The new power line to the tiny house my daughter is building needed to be elevated, visible above grasses soon to regrow from recent mow. Though others had previously borrowed the goddess for such, this was my first post thrusting. Impressive.
(Yet I continue to revere her for hue and curve aesthetics.)
August 27, 2017. Hurricane Harvey has come to visit Texas, moving inland to squat over family land near Cuero. My mind races back to youthful times when the Guadalupe River overflowed and those who lived out in the country could not get to town for days and days. I worry for relatives still on the family land, as well as relatives in Houston. Houston, already flooded, is the projected target for Harvey’s meander away from Cuero.
Within Harvey’s outer rain bands (5+ inches measly compared to up-to-40 inches predicted for Houston), I mourn the uprooted live oak next door and cringe as images of flooded Houston roadways pour across my computer screen. Houston is the 4th largest city in the U.S. To evacuate that many people is next-to-impossible. Last time they tried (Hurricane Rita) more people died on the jammed roadways than in the city behind them. I am oddly sympathetic with Houston’s mayor, now taking all sorts of flack for his earlier direction to hunker down vs. evacuate. He saw only two imperfect options. Could there have been other choices? Houston is a lesson-occurring – conclusions still beyond view.

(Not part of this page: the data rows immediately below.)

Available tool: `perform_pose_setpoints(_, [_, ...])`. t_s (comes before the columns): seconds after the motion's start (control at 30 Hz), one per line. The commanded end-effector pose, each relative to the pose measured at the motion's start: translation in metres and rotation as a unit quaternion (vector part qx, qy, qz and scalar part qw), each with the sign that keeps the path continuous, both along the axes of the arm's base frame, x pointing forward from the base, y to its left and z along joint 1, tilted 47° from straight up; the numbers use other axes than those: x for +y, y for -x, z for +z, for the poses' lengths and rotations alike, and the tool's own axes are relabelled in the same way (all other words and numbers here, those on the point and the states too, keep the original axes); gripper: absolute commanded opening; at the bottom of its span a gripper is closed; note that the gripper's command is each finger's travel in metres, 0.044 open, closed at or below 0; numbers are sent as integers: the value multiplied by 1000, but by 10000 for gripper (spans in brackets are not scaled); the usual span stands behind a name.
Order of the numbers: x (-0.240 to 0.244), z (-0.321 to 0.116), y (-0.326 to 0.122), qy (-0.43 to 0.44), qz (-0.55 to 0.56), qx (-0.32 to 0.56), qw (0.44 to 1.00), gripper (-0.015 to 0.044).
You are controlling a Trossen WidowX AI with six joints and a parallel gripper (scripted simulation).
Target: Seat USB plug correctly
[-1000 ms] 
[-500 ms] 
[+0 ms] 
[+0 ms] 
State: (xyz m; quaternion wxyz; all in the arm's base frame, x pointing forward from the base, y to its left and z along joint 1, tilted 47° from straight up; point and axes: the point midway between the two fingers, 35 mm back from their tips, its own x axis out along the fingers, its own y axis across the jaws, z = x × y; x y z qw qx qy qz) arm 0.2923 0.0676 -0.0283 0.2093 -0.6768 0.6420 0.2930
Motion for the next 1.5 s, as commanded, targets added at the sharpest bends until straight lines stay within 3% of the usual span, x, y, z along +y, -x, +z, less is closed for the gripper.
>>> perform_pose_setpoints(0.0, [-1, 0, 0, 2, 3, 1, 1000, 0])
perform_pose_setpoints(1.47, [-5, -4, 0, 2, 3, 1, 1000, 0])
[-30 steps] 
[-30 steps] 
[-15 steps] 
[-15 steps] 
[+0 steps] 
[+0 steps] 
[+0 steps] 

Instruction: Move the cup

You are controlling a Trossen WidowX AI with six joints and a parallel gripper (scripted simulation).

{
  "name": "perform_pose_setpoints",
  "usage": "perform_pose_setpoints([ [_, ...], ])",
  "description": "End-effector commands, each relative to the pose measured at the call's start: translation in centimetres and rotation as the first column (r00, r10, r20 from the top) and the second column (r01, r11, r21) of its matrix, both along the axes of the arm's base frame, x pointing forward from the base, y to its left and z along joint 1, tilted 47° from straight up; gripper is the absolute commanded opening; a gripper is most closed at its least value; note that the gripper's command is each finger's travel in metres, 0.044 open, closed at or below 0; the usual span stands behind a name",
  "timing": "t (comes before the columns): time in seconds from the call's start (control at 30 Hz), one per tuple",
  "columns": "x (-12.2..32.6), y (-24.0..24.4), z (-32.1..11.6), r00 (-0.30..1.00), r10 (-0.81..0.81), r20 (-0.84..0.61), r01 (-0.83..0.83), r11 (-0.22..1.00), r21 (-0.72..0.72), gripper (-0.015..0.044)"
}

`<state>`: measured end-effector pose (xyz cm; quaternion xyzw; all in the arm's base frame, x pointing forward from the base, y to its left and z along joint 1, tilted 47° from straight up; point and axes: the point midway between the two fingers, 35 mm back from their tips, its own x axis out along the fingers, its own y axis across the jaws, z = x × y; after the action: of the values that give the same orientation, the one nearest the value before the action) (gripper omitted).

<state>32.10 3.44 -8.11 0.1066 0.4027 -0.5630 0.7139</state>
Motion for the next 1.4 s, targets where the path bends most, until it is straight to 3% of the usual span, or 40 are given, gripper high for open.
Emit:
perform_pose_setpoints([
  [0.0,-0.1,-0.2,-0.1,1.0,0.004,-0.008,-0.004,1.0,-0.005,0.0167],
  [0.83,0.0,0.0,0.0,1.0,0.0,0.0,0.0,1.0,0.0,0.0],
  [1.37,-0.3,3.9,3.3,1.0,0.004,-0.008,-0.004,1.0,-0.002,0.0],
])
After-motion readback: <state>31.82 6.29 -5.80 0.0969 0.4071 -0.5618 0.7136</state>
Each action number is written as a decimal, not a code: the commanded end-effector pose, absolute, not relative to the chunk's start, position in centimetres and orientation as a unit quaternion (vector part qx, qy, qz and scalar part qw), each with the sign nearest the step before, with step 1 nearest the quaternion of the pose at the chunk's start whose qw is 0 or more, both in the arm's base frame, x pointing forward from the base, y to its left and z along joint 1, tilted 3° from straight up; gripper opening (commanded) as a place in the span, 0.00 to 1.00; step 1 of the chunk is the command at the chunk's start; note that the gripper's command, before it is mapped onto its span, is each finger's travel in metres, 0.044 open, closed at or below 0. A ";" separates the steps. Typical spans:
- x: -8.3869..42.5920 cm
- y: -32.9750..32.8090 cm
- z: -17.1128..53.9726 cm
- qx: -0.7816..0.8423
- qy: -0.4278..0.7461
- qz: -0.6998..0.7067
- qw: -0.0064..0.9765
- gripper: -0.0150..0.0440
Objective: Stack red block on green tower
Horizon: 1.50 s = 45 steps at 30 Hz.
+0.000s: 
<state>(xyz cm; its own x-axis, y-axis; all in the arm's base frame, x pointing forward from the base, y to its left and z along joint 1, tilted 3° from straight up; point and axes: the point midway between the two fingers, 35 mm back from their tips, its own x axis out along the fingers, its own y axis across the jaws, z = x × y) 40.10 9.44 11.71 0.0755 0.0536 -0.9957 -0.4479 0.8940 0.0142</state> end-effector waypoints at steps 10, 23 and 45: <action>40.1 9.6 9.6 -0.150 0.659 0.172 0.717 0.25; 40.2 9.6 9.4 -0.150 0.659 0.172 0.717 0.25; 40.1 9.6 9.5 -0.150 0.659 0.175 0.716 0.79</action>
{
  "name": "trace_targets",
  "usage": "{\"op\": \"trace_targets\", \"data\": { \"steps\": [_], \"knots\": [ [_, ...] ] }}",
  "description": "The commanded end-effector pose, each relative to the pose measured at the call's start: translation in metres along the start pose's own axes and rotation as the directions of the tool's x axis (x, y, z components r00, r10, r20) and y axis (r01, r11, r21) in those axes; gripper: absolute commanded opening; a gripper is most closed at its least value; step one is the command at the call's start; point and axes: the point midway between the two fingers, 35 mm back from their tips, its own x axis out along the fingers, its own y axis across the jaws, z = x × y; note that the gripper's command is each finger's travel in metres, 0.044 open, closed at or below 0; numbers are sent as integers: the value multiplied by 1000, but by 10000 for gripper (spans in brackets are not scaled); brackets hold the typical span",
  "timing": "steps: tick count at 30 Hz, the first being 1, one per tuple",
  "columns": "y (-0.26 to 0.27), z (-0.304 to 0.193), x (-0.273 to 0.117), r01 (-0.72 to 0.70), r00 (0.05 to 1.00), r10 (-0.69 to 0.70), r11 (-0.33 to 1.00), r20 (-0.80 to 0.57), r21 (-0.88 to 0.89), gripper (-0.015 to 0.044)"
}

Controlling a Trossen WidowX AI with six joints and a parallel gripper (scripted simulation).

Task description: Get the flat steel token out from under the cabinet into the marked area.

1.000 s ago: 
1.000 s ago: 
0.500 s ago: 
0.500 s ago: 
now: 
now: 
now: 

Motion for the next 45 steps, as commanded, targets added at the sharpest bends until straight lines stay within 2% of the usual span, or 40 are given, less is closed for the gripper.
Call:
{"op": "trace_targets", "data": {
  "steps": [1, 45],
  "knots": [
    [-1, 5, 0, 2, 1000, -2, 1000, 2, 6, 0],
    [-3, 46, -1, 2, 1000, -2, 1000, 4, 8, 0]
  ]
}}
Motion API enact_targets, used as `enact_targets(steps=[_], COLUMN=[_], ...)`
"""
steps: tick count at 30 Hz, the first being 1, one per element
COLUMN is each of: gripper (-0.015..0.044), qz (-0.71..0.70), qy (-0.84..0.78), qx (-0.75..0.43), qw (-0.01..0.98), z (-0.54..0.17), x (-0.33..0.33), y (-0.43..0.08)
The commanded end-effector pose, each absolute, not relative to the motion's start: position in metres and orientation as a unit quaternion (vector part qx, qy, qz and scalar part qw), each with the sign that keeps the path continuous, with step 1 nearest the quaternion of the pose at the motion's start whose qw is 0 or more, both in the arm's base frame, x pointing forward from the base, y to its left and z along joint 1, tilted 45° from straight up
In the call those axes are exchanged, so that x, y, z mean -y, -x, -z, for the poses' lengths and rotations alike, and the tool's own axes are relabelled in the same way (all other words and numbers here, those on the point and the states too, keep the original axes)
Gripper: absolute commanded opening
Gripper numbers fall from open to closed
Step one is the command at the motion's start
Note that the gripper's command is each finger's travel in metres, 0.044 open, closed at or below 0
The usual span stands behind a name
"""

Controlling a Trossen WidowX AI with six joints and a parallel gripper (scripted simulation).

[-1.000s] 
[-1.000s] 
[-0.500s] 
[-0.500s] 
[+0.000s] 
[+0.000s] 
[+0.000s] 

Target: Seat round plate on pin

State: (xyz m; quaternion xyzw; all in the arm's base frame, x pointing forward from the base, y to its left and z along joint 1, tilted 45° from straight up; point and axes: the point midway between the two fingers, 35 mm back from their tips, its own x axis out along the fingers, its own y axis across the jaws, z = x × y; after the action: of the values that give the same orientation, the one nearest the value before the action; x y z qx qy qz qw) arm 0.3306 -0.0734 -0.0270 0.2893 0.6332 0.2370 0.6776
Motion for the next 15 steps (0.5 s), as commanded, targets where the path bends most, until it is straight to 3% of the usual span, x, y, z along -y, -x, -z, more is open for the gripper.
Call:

With all this stirring my mind, I uncovered this 2013 poem in a pile on my desk. A spark of synchronicity! The image is from recent camping near Cloudcroft NM.
February 27, 2017. I’m stepping back into 2007 for this image and poem, which feel appropriate given prevalent prickly agitation. This image was taken on Alamo Mountain, near El Paso, on a hike to view ancient rock art images left by a culture challenged daily with adversity. Perhaps we, too, will learn to live with constant conflict. But maybe we can bridge polarized opinions – it’s a challenge worth considering.
October 30, 2016. Over the past week, through all sorts of stress and disruption, I have been watching a morning glory vine protruding from a water bottle – sitting on my front porch to catch sunlight, I see it going in and out. That vine has kept me sane!
I guess the plant had to adapt, learn how to bloom in a bottle, as the first 3 buds to mature did not quite make it before dropping off. Then the fourth (pictured) and a fifth succeeded with flourish. Hoorah!